** EXTRACTED MATERIAL follows **

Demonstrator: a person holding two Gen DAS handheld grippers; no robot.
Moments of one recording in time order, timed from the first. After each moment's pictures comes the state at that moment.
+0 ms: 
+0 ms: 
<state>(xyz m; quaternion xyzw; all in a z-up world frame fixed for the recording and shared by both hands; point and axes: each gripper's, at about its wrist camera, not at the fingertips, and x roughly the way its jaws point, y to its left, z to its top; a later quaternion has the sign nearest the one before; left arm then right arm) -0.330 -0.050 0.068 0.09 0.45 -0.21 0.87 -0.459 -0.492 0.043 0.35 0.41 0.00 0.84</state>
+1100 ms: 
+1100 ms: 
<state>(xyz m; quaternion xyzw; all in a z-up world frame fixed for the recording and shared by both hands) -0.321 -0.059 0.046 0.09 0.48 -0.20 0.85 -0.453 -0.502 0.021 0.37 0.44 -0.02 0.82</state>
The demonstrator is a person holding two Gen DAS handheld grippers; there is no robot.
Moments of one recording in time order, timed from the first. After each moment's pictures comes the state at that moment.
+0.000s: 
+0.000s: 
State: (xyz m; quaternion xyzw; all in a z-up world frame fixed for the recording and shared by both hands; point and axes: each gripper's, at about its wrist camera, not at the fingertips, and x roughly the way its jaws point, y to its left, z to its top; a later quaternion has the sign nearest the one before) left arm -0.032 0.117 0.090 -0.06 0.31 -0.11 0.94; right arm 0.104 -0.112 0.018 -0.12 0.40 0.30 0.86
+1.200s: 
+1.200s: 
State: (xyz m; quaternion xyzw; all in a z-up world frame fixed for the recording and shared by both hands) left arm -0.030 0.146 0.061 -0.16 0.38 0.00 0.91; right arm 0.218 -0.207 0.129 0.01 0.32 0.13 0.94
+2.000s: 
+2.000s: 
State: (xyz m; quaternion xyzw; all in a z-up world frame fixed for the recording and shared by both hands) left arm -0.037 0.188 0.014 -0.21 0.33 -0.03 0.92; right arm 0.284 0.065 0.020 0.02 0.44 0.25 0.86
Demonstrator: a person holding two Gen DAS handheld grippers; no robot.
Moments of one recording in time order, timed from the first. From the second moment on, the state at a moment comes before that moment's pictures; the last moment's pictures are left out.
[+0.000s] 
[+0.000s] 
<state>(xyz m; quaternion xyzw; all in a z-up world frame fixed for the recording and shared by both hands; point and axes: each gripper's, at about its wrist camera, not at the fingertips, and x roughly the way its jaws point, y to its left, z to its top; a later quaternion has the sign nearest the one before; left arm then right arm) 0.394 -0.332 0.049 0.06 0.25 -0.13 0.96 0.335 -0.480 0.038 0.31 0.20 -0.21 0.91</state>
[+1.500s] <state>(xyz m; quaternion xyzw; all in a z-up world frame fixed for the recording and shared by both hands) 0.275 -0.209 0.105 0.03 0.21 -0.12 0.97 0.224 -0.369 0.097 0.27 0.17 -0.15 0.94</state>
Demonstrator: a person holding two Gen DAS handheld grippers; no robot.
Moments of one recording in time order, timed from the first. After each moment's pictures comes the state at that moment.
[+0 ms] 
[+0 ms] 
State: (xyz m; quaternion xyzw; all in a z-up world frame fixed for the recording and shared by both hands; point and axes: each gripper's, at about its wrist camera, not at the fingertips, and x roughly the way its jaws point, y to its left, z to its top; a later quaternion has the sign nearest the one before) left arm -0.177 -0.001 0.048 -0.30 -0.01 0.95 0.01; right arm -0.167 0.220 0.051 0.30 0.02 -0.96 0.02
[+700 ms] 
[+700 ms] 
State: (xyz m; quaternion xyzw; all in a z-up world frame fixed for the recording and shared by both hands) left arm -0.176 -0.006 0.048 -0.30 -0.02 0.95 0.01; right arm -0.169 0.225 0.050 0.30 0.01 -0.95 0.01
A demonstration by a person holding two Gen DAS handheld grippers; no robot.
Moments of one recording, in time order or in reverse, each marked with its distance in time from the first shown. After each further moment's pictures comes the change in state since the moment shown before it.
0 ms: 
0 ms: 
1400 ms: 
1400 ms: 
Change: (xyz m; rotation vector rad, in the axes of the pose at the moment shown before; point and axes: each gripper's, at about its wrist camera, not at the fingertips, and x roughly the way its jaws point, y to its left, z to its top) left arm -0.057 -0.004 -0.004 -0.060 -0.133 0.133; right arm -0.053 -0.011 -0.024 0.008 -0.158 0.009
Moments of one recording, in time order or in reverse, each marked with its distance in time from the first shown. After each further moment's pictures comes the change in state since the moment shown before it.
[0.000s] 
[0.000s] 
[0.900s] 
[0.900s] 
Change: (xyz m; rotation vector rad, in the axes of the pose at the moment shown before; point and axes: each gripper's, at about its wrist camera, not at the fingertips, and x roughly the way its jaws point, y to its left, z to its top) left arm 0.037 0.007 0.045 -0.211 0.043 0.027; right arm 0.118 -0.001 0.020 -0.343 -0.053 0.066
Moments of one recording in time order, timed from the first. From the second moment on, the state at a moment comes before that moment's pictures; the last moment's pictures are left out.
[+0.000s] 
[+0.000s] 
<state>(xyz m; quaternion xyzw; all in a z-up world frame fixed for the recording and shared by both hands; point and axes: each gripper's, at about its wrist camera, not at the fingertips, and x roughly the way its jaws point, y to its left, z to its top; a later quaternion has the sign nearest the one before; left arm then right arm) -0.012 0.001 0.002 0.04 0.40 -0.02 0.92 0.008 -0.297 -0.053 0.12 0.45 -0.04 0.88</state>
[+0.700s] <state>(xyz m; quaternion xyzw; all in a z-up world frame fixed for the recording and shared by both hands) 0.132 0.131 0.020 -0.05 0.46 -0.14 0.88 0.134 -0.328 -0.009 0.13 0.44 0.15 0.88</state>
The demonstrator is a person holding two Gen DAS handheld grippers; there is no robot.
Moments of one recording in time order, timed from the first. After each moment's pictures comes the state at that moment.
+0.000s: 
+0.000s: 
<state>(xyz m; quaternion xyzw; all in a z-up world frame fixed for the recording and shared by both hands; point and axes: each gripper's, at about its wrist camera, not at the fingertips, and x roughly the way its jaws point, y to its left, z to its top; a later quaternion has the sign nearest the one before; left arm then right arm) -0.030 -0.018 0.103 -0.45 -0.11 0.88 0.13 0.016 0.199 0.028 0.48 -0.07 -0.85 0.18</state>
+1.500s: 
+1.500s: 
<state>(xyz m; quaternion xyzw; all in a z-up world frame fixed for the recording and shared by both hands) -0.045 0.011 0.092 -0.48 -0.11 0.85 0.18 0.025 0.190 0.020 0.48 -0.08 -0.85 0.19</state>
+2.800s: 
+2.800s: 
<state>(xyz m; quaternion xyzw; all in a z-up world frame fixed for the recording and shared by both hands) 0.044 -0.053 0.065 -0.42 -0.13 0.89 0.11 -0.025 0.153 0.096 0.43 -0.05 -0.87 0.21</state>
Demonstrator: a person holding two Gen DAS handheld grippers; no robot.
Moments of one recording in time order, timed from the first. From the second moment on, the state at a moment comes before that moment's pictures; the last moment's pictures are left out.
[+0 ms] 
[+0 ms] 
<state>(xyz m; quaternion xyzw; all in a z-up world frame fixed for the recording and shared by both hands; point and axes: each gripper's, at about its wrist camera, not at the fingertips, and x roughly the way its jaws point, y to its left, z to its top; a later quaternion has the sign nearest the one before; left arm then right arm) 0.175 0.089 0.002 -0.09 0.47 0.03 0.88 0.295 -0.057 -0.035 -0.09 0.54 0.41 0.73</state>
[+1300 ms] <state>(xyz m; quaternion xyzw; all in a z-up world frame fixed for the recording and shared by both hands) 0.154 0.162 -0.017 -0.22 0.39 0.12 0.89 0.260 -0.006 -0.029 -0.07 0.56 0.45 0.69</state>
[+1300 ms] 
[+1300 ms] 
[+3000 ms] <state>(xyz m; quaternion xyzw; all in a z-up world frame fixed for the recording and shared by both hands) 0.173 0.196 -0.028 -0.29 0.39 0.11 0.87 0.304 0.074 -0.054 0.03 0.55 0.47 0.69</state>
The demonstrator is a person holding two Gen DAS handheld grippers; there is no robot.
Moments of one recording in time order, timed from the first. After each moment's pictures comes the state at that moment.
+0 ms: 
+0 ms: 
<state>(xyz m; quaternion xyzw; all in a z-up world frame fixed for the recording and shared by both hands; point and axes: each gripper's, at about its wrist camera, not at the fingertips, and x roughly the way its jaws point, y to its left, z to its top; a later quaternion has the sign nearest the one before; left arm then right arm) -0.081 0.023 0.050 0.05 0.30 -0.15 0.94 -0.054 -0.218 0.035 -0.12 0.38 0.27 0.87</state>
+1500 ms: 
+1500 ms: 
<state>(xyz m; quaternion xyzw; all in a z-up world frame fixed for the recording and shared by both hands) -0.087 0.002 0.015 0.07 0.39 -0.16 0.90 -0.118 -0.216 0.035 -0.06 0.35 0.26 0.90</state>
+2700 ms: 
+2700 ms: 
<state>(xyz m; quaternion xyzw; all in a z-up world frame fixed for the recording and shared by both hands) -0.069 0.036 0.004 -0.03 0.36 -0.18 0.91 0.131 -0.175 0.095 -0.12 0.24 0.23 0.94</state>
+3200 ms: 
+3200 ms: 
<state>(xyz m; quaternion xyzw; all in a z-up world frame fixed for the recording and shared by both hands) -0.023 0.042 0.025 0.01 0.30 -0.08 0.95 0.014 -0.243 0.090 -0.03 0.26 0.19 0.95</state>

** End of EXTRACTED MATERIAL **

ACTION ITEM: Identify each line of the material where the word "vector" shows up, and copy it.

RESULT OF THE EXERCISE:
Change: (xyz m; rotation vector rad, in the axes of the pose at the moment shown before; point and axes: each gripper's, at about its wrist camera, not at the fingertips, and x roughly the way its jaws point, y to its left, z to its top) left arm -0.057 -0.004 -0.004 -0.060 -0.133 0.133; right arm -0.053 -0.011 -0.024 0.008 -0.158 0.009
Change: (xyz m; rotation vector rad, in the axes of the pose at the moment shown before; point and axes: each gripper's, at about its wrist camera, not at the fingertips, and x roughly the way its jaws point, y to its left, z to its top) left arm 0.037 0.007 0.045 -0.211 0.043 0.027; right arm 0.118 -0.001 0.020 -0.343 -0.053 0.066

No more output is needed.